(Beginning of Data segment)
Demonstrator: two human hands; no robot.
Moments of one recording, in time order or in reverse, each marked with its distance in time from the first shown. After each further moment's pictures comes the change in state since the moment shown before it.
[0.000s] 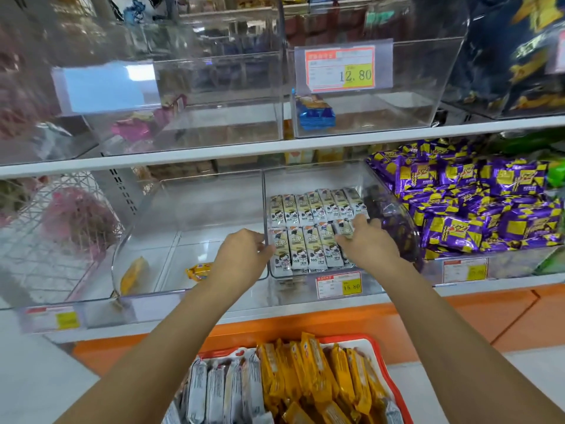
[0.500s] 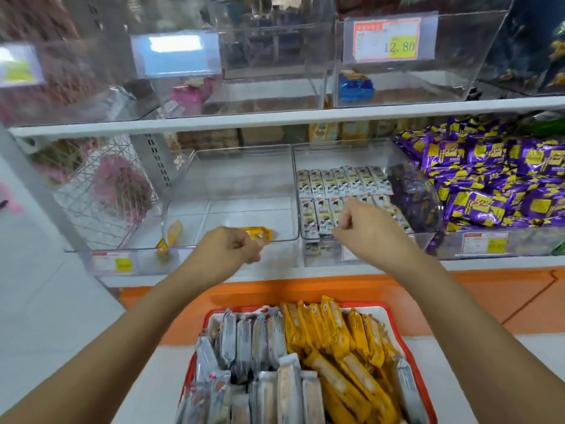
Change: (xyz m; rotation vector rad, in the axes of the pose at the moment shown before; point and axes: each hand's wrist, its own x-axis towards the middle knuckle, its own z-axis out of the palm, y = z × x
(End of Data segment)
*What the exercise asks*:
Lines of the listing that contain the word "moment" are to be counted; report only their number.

*Answer section*:
2